Son bir kaç aydır başlayan “biz %99’uz” eylemleri de bunun güzel bir örneğidir. Biz UİD-DER’li işçiler de dünya genelinde büyük bir eylem alanı yaratan bu uluslararası mücadeleleri bir etkinlik çerçevesinde işçi dostlarımızla birlikte değerlendirme şansı bulduk. 25 Aralık Pazar günü Ankara Temsilciliği olarak derneğimizde “%99 Ayakta” isimli seminerimizi işçi dostlarımızla birlikte gerçekleştirdik. Sağlık, temizlik, matbaa, büro ve metal sektöründen arkadaşların yanı sıra öğrenci kardeşlerimiz de etkinliğimizde yer aldılar. Seminerimizde kapitalizmin krizsiz ve savaşsız yapamayacağı, böylesi koşullarda patronlar sınıfının işçi sınıfının sosyal-ekonomik haklarına saldırılarda bulunduğuna değinildi. 2000’li yıllarda mücadele dalgasının tüm dünyaya yayılmaya başladığı, Seattle, Latin Amerika, Avrupa ve bugün itibariyle Arap coğrafyasına yayıldığı dile getirildi. Latin Amerika’da fabrika işgallerinin yaşandığı, fabrika öz yönetim organlarının kurulduğu, Avrupa’da özellikle öğrencilerin ve göçmen işçilerin mücadelelerinin yaşandığı vurgulandı.
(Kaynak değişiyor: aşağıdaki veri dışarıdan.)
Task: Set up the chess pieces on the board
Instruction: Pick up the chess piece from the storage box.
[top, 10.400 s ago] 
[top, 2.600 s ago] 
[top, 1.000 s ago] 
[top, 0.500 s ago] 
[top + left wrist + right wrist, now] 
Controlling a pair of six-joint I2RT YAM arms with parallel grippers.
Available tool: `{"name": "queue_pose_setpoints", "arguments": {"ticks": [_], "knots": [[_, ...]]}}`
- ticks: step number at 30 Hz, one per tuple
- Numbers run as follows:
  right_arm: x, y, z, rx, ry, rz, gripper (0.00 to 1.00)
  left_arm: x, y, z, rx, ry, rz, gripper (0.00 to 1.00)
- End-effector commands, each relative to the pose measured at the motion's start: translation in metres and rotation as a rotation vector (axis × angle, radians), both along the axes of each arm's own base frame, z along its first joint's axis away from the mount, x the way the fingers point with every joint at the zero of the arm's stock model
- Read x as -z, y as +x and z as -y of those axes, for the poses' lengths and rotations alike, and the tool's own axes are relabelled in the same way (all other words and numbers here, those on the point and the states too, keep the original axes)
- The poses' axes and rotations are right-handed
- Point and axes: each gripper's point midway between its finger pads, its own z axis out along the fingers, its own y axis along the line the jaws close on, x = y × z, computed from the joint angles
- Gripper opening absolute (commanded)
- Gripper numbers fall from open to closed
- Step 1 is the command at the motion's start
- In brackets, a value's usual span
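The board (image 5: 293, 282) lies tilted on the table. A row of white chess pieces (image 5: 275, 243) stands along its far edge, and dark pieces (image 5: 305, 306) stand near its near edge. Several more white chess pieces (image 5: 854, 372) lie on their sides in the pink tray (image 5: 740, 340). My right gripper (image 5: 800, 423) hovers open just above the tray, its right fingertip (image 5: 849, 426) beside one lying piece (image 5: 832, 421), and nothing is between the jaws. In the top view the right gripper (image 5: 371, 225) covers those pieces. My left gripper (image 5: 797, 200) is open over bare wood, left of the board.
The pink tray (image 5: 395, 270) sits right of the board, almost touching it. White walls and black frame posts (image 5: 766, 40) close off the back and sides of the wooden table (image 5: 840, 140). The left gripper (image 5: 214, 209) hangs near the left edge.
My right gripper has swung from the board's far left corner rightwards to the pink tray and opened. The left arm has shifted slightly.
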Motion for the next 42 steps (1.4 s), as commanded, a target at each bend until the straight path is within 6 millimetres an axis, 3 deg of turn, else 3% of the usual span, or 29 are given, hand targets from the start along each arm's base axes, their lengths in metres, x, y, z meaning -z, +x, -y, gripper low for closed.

2010 yılının başından beri de Arap halkları mücadele etmeye, uzun yıllardır başlarında duran eli kanlı diktatörleri devirmeye başladı. Son olarak da 17 Eylülde Wall Street’de gençlerin işgal eylemlerini başlattıklarını, ilk başlarda burjuva medyanın bunu pek önemsemediğini, ancak hareketin her geçen gün büyüyüp yayıldığını görünce daha fazla sessiz kalamadığını belirtti sunumu yapan arkadaşımız. Yaşanan “işgal et” eylemleri sürecinde 15 Ekim tüm dünyada ortak eylem günü olarak belirlendi ve onlarca ülkede yüzbinlerce emekçi sokağa dökülerek “Biz %99’uz” dedi. Bu hareketler kapsamında mücadelenin kapitalist sistemin merkezi konumundaki ABD’ye ulaşmasının anlamlı olduğu da ayrıca belirtildi. Biz %99’uz diyerek sokağa dökülen işçi-emekçiler, gençler, savaşa ve finans kuruluşlarının kurtarılmasına harcanan milyarlarca doların, eğitimin paralı olmasının, sosyal ve ekonomik haklarının kırpılmasının, işsizliğe ve yoksulluğa sürüklenmelerinin hesabını sormak için “biz işçi sınıfıyız, biz %99’uz” diyerek çıktıkları alanlarda taleplerini haykırdılar.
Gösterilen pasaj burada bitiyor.